Problem to work on:
Would you print out every entry exactly as given?

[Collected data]

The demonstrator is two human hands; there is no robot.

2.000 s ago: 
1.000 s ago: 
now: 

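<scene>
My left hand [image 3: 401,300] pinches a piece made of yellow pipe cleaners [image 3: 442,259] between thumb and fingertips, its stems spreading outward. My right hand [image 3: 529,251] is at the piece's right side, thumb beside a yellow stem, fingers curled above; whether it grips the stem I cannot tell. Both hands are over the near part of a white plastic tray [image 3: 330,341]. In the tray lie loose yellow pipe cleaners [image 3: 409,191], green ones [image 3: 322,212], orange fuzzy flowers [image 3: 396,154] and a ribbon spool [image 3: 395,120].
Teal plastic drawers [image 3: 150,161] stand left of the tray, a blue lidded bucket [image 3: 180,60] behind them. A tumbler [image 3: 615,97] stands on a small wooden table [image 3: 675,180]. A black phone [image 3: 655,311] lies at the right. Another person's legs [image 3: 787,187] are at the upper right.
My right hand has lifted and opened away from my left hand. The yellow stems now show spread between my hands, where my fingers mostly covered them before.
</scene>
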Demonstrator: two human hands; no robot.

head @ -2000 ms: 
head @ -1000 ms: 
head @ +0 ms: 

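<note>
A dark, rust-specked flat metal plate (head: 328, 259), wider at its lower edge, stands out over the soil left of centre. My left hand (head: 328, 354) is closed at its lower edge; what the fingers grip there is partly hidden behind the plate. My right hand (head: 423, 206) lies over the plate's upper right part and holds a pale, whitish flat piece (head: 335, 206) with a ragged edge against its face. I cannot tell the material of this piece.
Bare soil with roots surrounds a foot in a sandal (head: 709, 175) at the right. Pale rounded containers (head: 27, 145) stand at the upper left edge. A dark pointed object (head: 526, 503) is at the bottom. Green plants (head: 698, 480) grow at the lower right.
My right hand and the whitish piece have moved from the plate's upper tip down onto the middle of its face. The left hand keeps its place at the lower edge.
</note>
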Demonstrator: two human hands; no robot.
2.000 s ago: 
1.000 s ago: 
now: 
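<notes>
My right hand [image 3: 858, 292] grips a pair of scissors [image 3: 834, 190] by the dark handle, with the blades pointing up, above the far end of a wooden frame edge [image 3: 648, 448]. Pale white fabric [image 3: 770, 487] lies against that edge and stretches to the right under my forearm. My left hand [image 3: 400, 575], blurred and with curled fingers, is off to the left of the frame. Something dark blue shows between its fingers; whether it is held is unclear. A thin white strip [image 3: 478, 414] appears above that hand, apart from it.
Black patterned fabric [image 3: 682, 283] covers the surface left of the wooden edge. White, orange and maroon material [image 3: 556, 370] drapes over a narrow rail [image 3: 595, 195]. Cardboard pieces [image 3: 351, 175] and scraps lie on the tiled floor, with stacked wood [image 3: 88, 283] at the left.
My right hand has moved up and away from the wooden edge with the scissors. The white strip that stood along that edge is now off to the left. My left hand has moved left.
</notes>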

Response:
The demonstrator is two human hands; there is no robot.

2.000 s ago: 
1.000 s ago: 
now: 

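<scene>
My left hand [image 3: 401,300] pinches a piece made of yellow pipe cleaners [image 3: 442,259] between thumb and fingertips, its stems spreading outward. My right hand [image 3: 529,251] is at the piece's right side, thumb beside a yellow stem, fingers curled above; whether it grips the stem I cannot tell. Both hands are over the near part of a white plastic tray [image 3: 330,341]. In the tray lie loose yellow pipe cleaners [image 3: 409,191], green ones [image 3: 322,212], orange fuzzy flowers [image 3: 396,154] and a ribbon spool [image 3: 395,120].
Teal plastic drawers [image 3: 150,161] stand left of the tray, a blue lidded bucket [image 3: 180,60] behind them. A tumbler [image 3: 615,97] stands on a small wooden table [image 3: 675,180]. A black phone [image 3: 655,311] lies at the right. Another person's legs [image 3: 787,187] are at the upper right.
My right hand has lifted and opened away from my left hand. The yellow stems now show spread between my hands, where my fingers mostly covered them before.
</scene>
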Demonstrator: two human hands; no robot.

head @ -2000 ms: 
head @ -1000 ms: 
head @ +0 ms: 

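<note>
A dark, rust-specked flat metal plate (head: 328, 259), wider at its lower edge, stands out over the soil left of centre. My left hand (head: 328, 354) is closed at its lower edge; what the fingers grip there is partly hidden behind the plate. My right hand (head: 423, 206) lies over the plate's upper right part and holds a pale, whitish flat piece (head: 335, 206) with a ragged edge against its face. I cannot tell the material of this piece.
Bare soil with roots surrounds a foot in a sandal (head: 709, 175) at the right. Pale rounded containers (head: 27, 145) stand at the upper left edge. A dark pointed object (head: 526, 503) is at the bottom. Green plants (head: 698, 480) grow at the lower right.
My right hand and the whitish piece have moved from the plate's upper tip down onto the middle of its face. The left hand keeps its place at the lower edge.
</note>
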Demonstrator: two human hands; no robot.
2.000 s ago: 
1.000 s ago: 
now: 
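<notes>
My right hand [image 3: 858, 292] grips a pair of scissors [image 3: 834, 190] by the dark handle, with the blades pointing up, above the far end of a wooden frame edge [image 3: 648, 448]. Pale white fabric [image 3: 770, 487] lies against that edge and stretches to the right under my forearm. My left hand [image 3: 400, 575], blurred and with curled fingers, is off to the left of the frame. Something dark blue shows between its fingers; whether it is held is unclear. A thin white strip [image 3: 478, 414] appears above that hand, apart from it.
Black patterned fabric [image 3: 682, 283] covers the surface left of the wooden edge. White, orange and maroon material [image 3: 556, 370] drapes over a narrow rail [image 3: 595, 195]. Cardboard pieces [image 3: 351, 175] and scraps lie on the tiled floor, with stacked wood [image 3: 88, 283] at the left.
My right hand has moved up and away from the wooden edge with the scissors. The white strip that stood along that edge is now off to the left. My left hand has moved left.
</notes>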

With this, the answer is complete.